Leach has been outspoken in his opposition of various NCAA amendments throughout the years and the WSU coach took a stance against the latest proposal when asked about it Tuesday after practice in Pullman.

“I’m against it,” Leach said. “If they graduate, that’s one thing. If they graduate, that’s a different deal because you’re promoting graduation. But if you commit to one school, you should have to stay. You commit to a school, they extend a scholarship which is worth a great deal of money, they should have to stay there.”

Currently, student-athletes can “grad transfer” without sitting if they’ve received a diploma from one school and attend another institution that carries the graduate program they wish to enroll in.

In early August, Leach refuted the NCAA’s recent ban on satellite camps and commented on another modification that disallows football programs from holding two-a-day practices. He doesn’t have strong feelings one way or the other about outlawing two-a-days because the Cougars didn’t utilize them. What ticks off Leach is the NCAA’s habit of toying with the rules that are already in place – most of which are fine as is, the coach says.

“I think the (transfer) rule’s fine right now and I think the guys thinking about that stuff need to golf instead of tinker with the rule book all the time,” Leach said.

GOOD, BUT MORA’S SEEN BETTER

It was an ending that could’ve only been scripted in Hollywood.

Josh Rosen’s fake spike-turned-touchdown pass was the improbable final nail in the Texas A&M coffin Sunday evening at the Rose Bowl, where UCLA came back from 34 points down to stun the Aggies in what would become the second-largest comeback in FBS history.

It was wild, crazy and frenetic, but UCLA coach Jim Mora has seen better.

Mora was the defensive backs coach for the San Francisco 49ers in 1998 when Terrell Owens made a historic catch – to this day, known as “The Catch II” – to beat the Green Bay Packers in the playoffs. Five years later, he was a defensive coordinator when San Francisco rallied from a 24-point deficit against the New York Giants to win a 2003 NFC Wild Card game.

“I’ve been in a lot of games like this,” Mora said Tuesday on the Pac-12 teleconference. “That’s what happens when you survive and get old like I’ve been able to, so the key is to just maintain a level of consistency in terms of your demeanor. I’m really working hard to do that.”

DUCKS SMOKED OUT OF EUGENE

As wildfire smoke continued to infuse the Willamette Valley, Willie Taggart and the Oregon football team loaded up a few school buses and left for the Oregon Coast, where they’d hold a normal mid-week practice some 60 miles away at Siuslaw Middle School.

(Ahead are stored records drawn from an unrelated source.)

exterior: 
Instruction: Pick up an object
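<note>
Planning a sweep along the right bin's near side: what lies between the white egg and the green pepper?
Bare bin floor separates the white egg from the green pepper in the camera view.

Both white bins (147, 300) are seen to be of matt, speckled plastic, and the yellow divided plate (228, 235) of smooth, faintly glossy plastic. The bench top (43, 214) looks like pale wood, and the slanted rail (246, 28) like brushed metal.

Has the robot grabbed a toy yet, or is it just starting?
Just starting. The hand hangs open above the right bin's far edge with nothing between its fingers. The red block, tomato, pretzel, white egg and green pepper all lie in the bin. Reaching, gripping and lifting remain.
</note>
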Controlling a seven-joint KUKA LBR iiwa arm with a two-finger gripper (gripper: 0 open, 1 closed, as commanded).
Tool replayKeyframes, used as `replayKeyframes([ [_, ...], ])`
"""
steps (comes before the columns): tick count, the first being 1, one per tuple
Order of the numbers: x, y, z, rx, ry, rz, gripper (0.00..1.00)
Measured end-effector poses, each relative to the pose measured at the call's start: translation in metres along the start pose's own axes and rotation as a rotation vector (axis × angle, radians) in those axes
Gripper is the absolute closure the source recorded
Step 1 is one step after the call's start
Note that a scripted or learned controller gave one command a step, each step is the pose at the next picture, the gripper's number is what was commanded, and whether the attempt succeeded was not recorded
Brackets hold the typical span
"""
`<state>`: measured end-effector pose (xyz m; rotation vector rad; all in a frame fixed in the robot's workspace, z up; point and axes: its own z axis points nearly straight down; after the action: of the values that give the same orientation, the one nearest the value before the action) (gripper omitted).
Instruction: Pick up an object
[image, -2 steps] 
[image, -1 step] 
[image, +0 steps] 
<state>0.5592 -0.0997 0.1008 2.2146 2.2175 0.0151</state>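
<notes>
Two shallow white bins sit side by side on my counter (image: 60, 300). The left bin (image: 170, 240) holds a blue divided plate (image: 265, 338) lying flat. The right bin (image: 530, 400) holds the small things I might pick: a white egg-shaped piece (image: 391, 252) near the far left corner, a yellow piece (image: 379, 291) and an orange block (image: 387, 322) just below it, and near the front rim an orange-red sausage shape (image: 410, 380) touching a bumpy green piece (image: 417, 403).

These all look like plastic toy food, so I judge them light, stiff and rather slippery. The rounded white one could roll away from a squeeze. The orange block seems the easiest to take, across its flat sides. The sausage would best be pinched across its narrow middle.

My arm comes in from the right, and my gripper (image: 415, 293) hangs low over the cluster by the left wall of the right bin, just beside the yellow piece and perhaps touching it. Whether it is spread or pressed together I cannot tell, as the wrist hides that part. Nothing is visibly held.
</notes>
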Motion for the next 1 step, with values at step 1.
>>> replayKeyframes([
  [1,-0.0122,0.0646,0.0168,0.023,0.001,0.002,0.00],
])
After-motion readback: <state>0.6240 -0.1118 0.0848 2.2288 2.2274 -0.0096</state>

The Ducks have a state-of-the-art indoor practice facility on campus in Eugene, but air quality was so hazardous that even a workout in the Moshofky Center might have been ill-advised, Taggart told local media.

“We want to go out and be able to practice like we’re used to practicing, without any other distractions,” the first-year Ducks coach said.

Oregon welcomes Nebraska to Eugene on Saturday and Oregon State hosts Minnesota in Corvallis. No time or location adjustments have been made to either game, though Pac-12 vice president of public affairs Andrew Walker said “information provided by the air protection agency” will determine whether changes need to be made.